I had fantasized that having my own company would mean more time off, less pressure and a calmer lifestyle.  That didn’t happen. Instead, I became the meanest, freakiest micromanager I could ever imagine. My new boss (me) would even wake me in the middle of the night, pretty much every night. Sharks don’t sleep — and you may not either.

The shark likes fatter companies.

Once you get to 30 people, it seems that the answer to every problem is to hire another manager. Even in creative businesses today, I often see one manager for every two or three employees. You’ll swim slower, dragging all those managers around. The shark smells all that high-paid meat and just swims faster.

Big sharks do more damage than small sharks.

Higher sales mean more delivery pressure and people.
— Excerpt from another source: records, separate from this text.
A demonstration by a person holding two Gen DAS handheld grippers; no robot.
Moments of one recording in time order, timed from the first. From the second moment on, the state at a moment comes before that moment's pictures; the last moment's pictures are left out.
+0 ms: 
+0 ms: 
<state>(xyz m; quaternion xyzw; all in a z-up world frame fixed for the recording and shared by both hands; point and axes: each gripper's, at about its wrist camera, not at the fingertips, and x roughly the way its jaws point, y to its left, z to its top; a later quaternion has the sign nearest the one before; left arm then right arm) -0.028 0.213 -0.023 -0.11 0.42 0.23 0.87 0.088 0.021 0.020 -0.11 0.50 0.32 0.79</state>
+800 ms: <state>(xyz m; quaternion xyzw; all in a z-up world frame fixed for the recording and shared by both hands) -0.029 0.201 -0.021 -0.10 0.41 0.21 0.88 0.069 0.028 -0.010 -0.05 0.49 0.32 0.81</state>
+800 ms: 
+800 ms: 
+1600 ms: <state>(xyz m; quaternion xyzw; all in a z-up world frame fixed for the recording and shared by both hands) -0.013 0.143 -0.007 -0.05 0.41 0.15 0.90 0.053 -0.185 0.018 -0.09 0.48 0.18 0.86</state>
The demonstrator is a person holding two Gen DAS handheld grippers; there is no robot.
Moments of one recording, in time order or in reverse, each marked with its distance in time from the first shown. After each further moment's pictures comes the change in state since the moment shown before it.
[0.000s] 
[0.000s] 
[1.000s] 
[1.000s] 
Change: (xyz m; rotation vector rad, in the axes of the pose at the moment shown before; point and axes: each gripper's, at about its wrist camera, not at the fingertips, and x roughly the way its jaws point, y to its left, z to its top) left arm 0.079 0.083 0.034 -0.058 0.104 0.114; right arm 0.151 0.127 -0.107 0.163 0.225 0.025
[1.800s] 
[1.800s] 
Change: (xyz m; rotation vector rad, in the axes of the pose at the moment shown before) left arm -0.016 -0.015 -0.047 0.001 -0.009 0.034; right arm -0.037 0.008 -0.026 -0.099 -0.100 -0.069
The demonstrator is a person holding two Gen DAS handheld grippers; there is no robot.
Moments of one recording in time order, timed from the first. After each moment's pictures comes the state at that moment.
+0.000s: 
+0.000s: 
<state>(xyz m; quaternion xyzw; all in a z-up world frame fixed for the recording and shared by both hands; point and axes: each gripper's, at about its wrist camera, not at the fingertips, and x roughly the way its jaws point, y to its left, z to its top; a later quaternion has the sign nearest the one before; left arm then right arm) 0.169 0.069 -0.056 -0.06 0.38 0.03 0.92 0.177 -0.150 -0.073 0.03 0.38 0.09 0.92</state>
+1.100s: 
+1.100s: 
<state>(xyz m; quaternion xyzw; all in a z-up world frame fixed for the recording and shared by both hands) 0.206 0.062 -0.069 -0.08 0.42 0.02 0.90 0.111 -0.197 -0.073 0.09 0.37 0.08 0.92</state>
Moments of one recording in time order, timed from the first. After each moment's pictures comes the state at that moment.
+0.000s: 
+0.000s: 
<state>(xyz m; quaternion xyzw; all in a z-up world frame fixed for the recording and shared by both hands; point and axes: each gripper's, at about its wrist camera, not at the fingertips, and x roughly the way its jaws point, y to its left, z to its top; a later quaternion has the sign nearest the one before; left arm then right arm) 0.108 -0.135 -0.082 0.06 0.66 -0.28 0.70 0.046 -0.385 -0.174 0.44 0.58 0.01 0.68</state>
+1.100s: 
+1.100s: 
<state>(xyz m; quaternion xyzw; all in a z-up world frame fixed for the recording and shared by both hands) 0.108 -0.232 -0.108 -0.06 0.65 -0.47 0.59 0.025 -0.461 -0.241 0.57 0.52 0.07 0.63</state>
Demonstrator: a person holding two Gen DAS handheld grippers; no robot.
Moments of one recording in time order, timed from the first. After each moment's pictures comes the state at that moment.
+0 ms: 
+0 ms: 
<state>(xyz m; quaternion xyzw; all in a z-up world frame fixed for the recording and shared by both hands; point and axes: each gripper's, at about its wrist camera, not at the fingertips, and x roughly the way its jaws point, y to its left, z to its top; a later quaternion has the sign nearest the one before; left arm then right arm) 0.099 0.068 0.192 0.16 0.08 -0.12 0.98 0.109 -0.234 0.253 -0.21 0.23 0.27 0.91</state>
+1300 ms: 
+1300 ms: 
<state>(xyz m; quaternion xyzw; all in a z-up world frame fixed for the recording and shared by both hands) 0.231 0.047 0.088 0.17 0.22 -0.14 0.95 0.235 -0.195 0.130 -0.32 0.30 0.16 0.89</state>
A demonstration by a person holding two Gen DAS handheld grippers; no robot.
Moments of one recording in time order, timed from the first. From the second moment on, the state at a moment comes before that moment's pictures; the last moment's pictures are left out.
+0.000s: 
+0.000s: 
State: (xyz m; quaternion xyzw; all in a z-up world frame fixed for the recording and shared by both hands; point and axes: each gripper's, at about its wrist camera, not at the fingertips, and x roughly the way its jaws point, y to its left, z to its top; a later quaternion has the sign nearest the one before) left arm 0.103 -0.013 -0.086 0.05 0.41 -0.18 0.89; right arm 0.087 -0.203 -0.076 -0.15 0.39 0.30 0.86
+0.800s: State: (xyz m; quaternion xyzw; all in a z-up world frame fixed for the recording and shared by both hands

Missing a $25k payroll that’s mostly partner pay is very different from missing a $250k payroll where people’s mortgages, tuition payments, hospital bills and more depend on it.

It’s rare to leave the shark behind, let alone kill it; especially in a service business. But as in nature, the shark is a vital part of the entrepreneurial ecosystem. The shark actually made mine a stronger company. I learned to swim both faster and better. One of the key tenets that I share with other CEOs is that growing your sales often just grows the shark. You won’t widen the gap between you and him by just selling more, but you can by managing smarter.

Grow your current customers.

Many companies make the mistake of chasing the shiny metal object of “net-new” growth — new clients and/or new services. That can cost you current customers; and sharks smell that blood a mile away. Deepen the relationships you have; they are the best platform for growing your services. 

Stop promoting your best.

It’s easy to confuse reward with promotion, and promote a top performer into management. That’s like turning the team’s best swimmer into a coach or cheerleader. It makes the team slower, as a body of business research has validated. The new coach has no time to swim, and no training for management. Chaos erupts. The shark is drawn to your thrashing in the water.

Teach them all to swim like you.

You’re a natural self-starter — motivated and reaching for challenge and responsibility. It’s a safe bet that all your people have that in them too. That’s why they’re working for your startup. Channel their inner entrepreneurs. When you feel the need to hire a manager just to make sure that client status reports go out on time, ask if someone wouldn’t mind just owning that and making sure it gets done.

The laws of natural selection apply in business much as in nature. The shark helps to keep healthy companies focused. By taking fat, slow companies out of the market, it helps leaner, self-managing teams learn to swim faster, gaining on their own momentum. As long as you keep your team in shape and remain focused, you can swim with the shark forever. In the end, it will make you a better entrepreneur.